MRI-Guided Robotically Assisted Focal Laser Ablation of the Prostate Using Canine Cadavers

Abstract

Objective: a magnetic resonance imaging (MRI)-conditional needle guidance robot is developed to enhance MRI-guided focal laser ablation (FLA) therapy in patients with focal prostate cancer.

Methods: inspired by the workflow of the manual FLA therapy, we developed an MRI-conditional robot with two degrees of freedom to provide the guidance for laser ablation catheter. This robot is powered by pneumatic turbine motors and encoded with the custom-designed optical encoder. The needle could be inserted manually through the designed robotic system, which keeps the patients inside MRI bore throughout the procedure.

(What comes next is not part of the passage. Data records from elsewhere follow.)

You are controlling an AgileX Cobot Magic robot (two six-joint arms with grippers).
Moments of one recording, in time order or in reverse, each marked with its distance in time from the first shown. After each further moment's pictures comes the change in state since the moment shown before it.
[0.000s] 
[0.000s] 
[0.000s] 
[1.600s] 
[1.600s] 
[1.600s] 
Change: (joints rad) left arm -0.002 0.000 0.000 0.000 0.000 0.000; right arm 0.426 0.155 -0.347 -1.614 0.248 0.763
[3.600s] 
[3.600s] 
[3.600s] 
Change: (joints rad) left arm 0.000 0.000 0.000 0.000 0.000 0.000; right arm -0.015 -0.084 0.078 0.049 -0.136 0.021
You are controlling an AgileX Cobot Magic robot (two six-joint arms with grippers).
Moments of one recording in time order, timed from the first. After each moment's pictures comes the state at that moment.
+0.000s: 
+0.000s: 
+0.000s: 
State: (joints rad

The robot hardware is integrated with the custom ablation planning and monitoring software (OncoNav) to provide an iterative treatment plan to cover the whole ablation zone. Virtual tumors were selected in three canine cadavers as targets to validate the performance of the proposed hardware and software system.

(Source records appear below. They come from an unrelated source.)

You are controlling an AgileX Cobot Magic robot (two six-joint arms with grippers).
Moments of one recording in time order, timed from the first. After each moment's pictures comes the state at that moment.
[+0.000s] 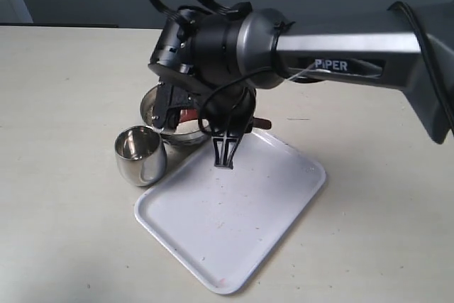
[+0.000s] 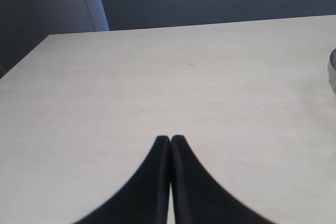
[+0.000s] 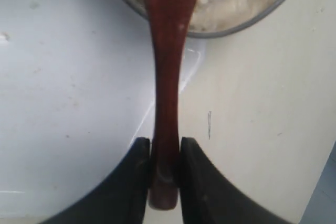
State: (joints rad) left arm -0.06 0.05 0.00 0.07 0.30 0.02; right arm 1.04 2.10 -1.59 -0.56 1.16 -0.27
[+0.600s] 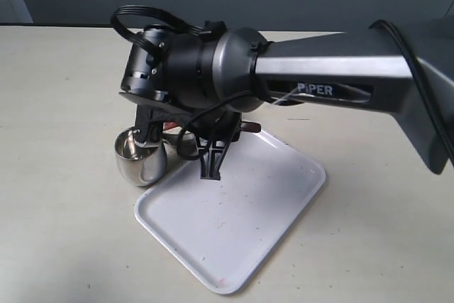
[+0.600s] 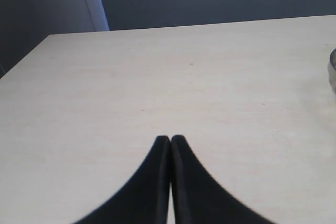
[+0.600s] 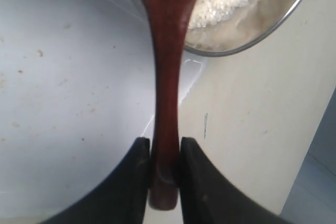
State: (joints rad) left arm -0.06 0.05 0.00 0.07 0.30 0.02; right arm 1.13 2.10 -1.59 -0.63 1.19 -0.19
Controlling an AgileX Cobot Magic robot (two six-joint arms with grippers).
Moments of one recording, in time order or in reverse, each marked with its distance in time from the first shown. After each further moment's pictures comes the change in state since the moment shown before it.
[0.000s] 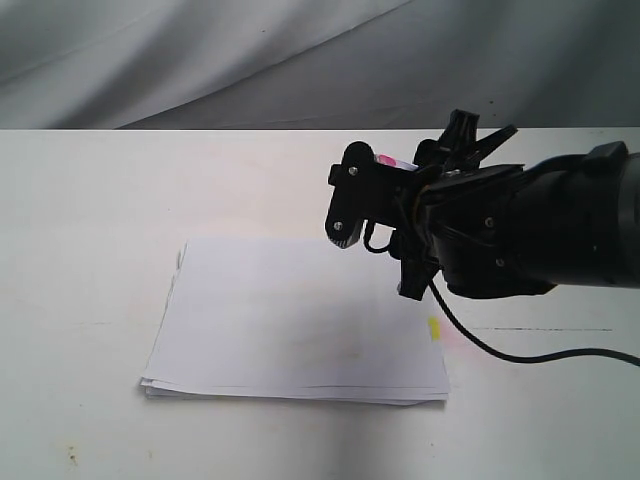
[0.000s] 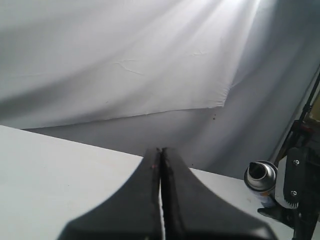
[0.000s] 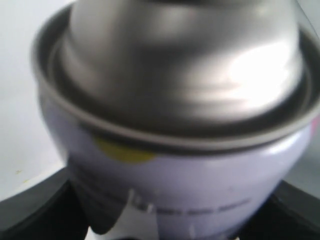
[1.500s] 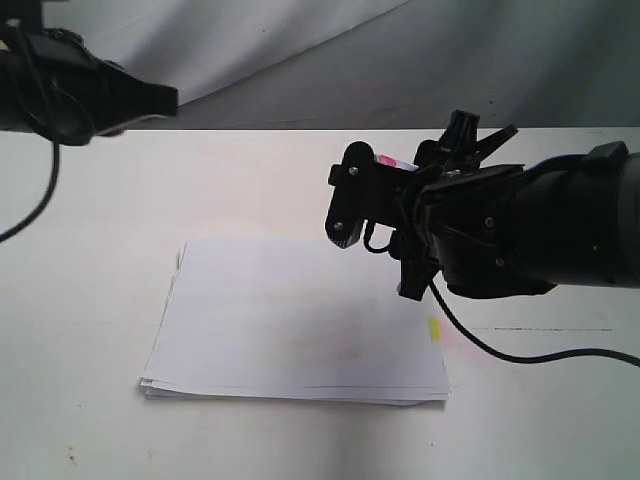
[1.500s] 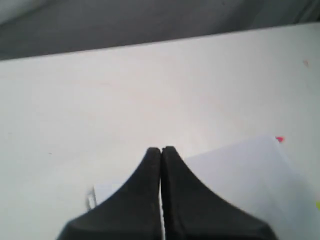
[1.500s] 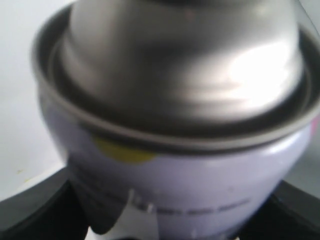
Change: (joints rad) left arm 0.000 1.460 -1.038 -0.126 0.365 0.399; right arm 0.000 0.000 0.000 0.004 0.002 0.000
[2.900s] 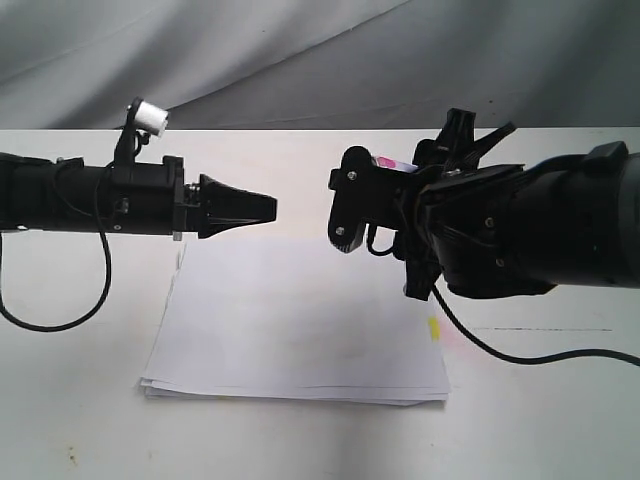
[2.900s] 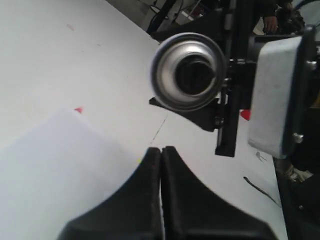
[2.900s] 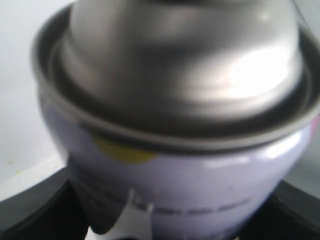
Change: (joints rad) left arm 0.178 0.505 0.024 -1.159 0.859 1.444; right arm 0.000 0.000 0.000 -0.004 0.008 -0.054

Results: phantom studies show that the average targeting error is less than 2 mm and the workflow of the entire procedure lasts for 100 minutes. Canine cadaver experiment results show that all the targets were successfully ablated in no more than three administrations.

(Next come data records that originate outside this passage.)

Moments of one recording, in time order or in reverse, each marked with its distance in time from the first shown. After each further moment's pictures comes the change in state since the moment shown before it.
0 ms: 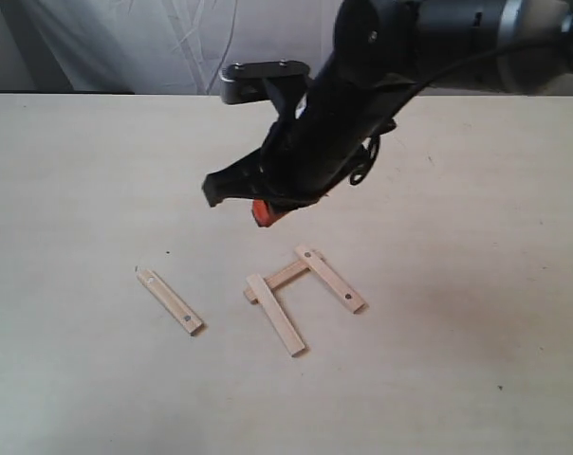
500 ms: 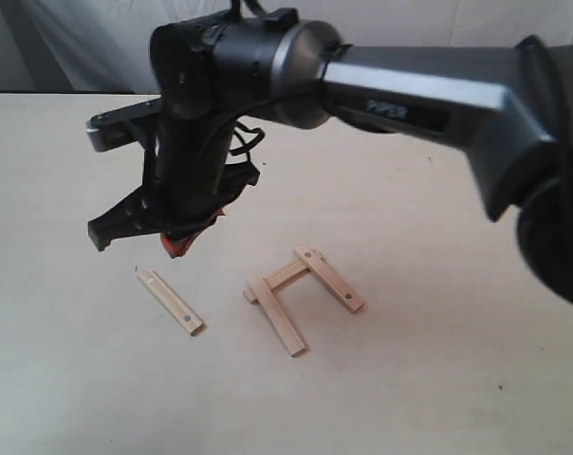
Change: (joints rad) left arm 0.000 0.000 0.000 0.000 0.000 0.000; right arm 0.188 0.356 -0.493 -0.146 0.239 0.140
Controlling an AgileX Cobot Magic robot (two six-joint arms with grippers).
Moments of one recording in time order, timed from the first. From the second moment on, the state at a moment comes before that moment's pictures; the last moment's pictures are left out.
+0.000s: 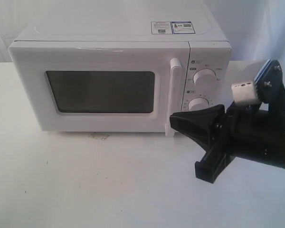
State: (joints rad) left arm -0.05 0.00 0.02 0.01 0.42 0.07; right arm 0.23 1.11 -0.45 -1.24 -0.69 1.05
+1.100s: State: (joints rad) left arm -0.05 0.00 0.02 0.01 0.42 0.07; right arm 0.00 1.60 -0.54 -0.93 -1.20 0.35
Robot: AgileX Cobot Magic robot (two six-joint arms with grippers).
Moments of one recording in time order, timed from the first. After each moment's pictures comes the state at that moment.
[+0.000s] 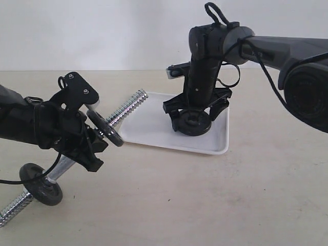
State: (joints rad) left arm -0.36 1.66 -0.77 -1.15 0.20 1.58; right arm 0.43 2.48 -2.09 0.04 1.14 0.04
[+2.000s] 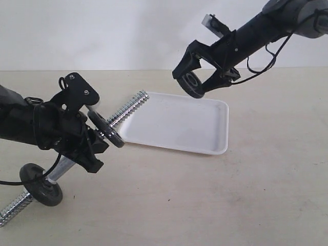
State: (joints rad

Significance: MRI-guided prostate FLA is feasible using the proposed hardware and software system, indicating potential utility in future human trials.

Fig. 1.

(A) Prostate robot assembly. The detailed parts can be listed as follows: (1) custom designed pneumatic motor; (2) air hose bundle; (3) fiducial markers; (4) movable template; (5) supporting rod. (b) Prostate robot and volunteer inside the MR scanner. MRI coordinate frame is also shown. (C) Prostate robot and manual insertion mechanism for the canine cadaver study inside the MRI room. (D) User manually inserts the needle toward the target.

Fig. 2.

Left: schematic diagram of the robot working principle. The red and blue lines indicate the timing belts on the motor output shaft. Right: assembly design of the proposed robotic hardware system mounted on a rotation bar that can be rotated manually in discrete angles ±7.5°, 15°.

Fig. 3.

Top: motor control block diagram. Bottom: unit set-point positioning test for the motor accuracy performance evaluation.

Fig. 4.

From left to right: fiducial marker positions with respect to the robot frame with the offset of 50 mm perpendicular to the transverse plane of the robot to eliminate the effect of brass rod. Green balls show the five fiducial markers; MR image of the robot frame. White arrows: five fiducial markers within the MR image; front view of the prostate CAD model with fiducial markers labeled on the transverse plane. Red arrows: fiducial marker positions on the robot frame; MR image overlaid on the robot CAD design.

Fig. 5.

(A) MR image reconstruction of the canine prostate using OncoNav: the left panel shows the function menu, and the right panel displays different views of the target organ. (B) Treatment planning with three ablation positions (circles) to cover the ablation zone.

Fig. 6.

(A) The experimental setup of the prostate robot in the MRI scanner room and control room. (B) Designed robotic FLA surgical workflow. ε is the predefined targeting error threshold based on the experience of our clinical collaborators; in this study, it was set to be 2 mm.

Fig. 7.

(A) and (B) Plastic seed distributed inside the prostate phantom. (C) MRI image of the seed.

Fig. 8.

(A) Sagittal view of the virtual tumor (the irregular red contour). (B) Multiple ablation regions (white ellipses) calculated by OncoNav. (C) Robot-assisted FLA based on the ablation plan. (D) Ablated area overlaid on top of the virtual tumor.

Fig. 9.

Pre-operative and post-operative MR image canine cadaver prostate. The white circle indicates the virtual tumor position.

Fig. 10.

(A) and (B) MR image of the canine prostate for visualization, target identification and insertion position selection respectively. (C) Intra-operative MR thermal image of the canine prostate. (D) MRI thermal image overlapped on the MRI image in OncoNav to enable the intra-operative evaluation of the ablation outcome.